What you have to do ▸ Working from the entries that follow, transcribe exactly and only the lines from the one with "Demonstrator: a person" through the last, pictures excluded.

───── Supplied entries

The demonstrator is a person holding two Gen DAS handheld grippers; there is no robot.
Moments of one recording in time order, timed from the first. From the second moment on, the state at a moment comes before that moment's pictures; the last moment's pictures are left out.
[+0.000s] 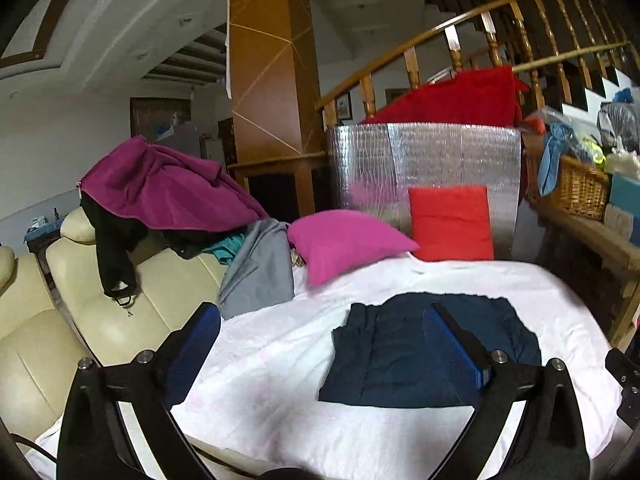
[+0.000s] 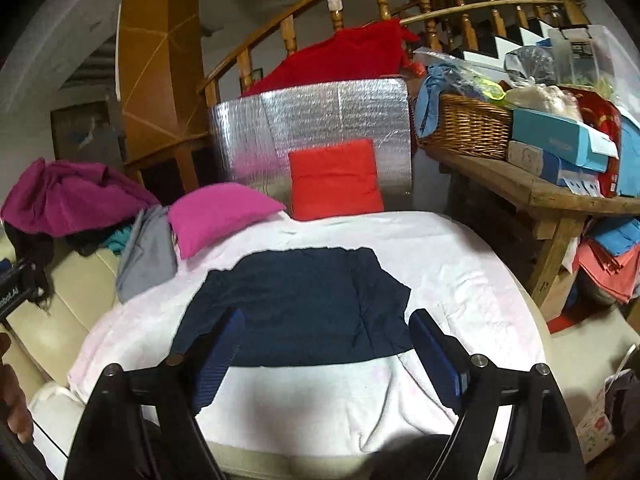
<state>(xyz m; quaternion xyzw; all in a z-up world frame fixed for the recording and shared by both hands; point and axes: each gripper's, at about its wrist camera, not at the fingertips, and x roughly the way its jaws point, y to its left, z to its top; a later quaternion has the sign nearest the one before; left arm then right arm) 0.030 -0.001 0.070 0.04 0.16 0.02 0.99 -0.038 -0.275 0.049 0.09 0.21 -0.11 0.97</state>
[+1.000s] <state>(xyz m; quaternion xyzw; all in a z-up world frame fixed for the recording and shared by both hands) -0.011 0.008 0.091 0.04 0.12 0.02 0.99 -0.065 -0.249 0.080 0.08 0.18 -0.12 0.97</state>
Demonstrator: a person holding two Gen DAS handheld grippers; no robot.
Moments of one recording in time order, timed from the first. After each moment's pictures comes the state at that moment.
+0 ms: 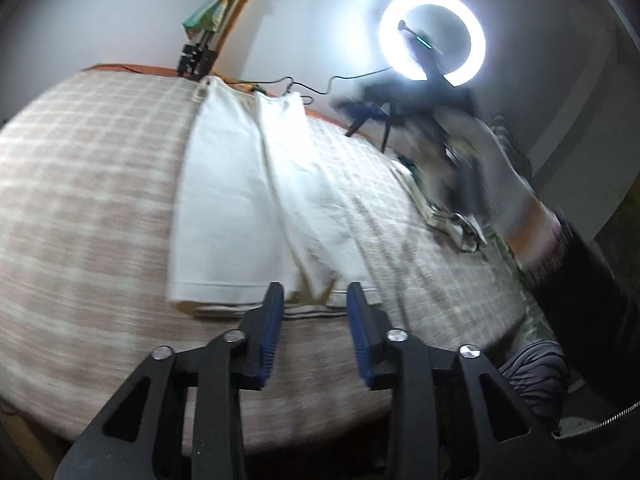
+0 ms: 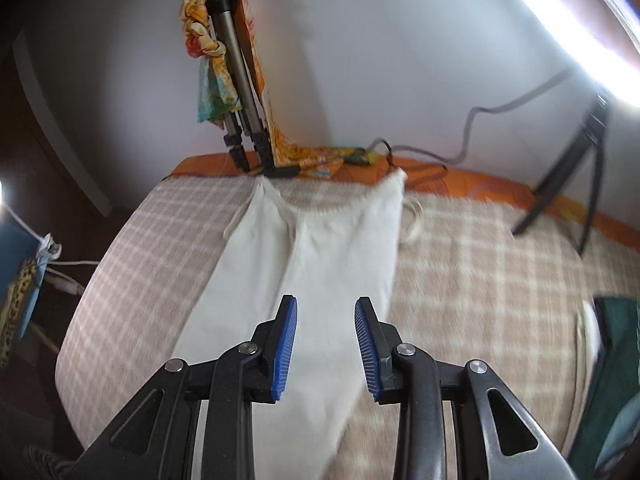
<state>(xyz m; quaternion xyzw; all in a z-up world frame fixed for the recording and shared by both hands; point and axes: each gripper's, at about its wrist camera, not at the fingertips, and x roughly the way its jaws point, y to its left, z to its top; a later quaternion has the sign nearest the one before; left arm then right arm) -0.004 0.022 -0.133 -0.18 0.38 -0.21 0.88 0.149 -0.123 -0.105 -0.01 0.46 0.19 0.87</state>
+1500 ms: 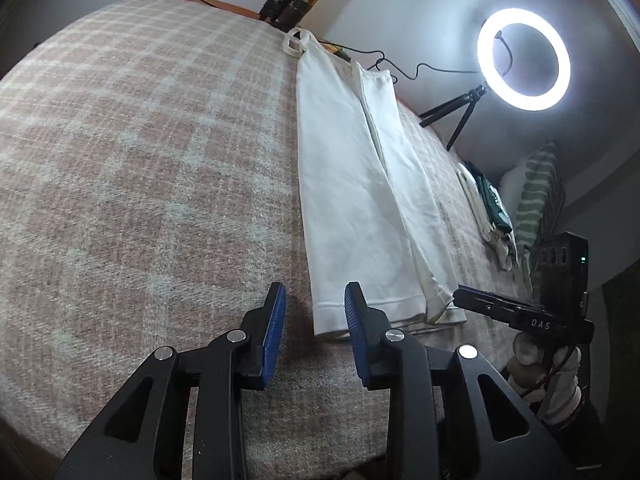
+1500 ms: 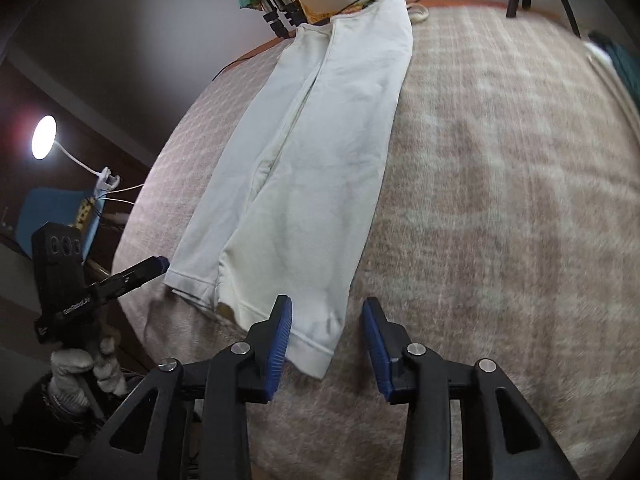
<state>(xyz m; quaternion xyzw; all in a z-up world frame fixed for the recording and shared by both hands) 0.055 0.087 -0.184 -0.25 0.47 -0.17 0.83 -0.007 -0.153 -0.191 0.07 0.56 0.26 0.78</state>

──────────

The answer ▸
Demonstrator: a person holding two Gen DAS handheld grippers; no robot.
Moments of one recording in time order, timed from the first. After each moment's pictures comes the state at that moment.
+0 ms: 
+0 ms: 
<state>(xyz m; quaternion xyzw; all in a z-up world frame fixed for the recording and shared by both hands; point and axes: each gripper's, at about its wrist camera, not at the fingertips, and x roughly the way its jaws point, y to its left, z to its top; a later quaternion has the sign nearest the one before; left arm then right arm) -0.004 0.022 -0.133 -0.18 0.38 -0.21 0.88 0.149 -0.123 -0.105 -0.01 0.46 0.19 0.87</state>
+1500 ms: 
+1500 ms: 
<state>(xyz m; quaternion xyzw; all in a z-up world frame fixed for the recording and shared by both hands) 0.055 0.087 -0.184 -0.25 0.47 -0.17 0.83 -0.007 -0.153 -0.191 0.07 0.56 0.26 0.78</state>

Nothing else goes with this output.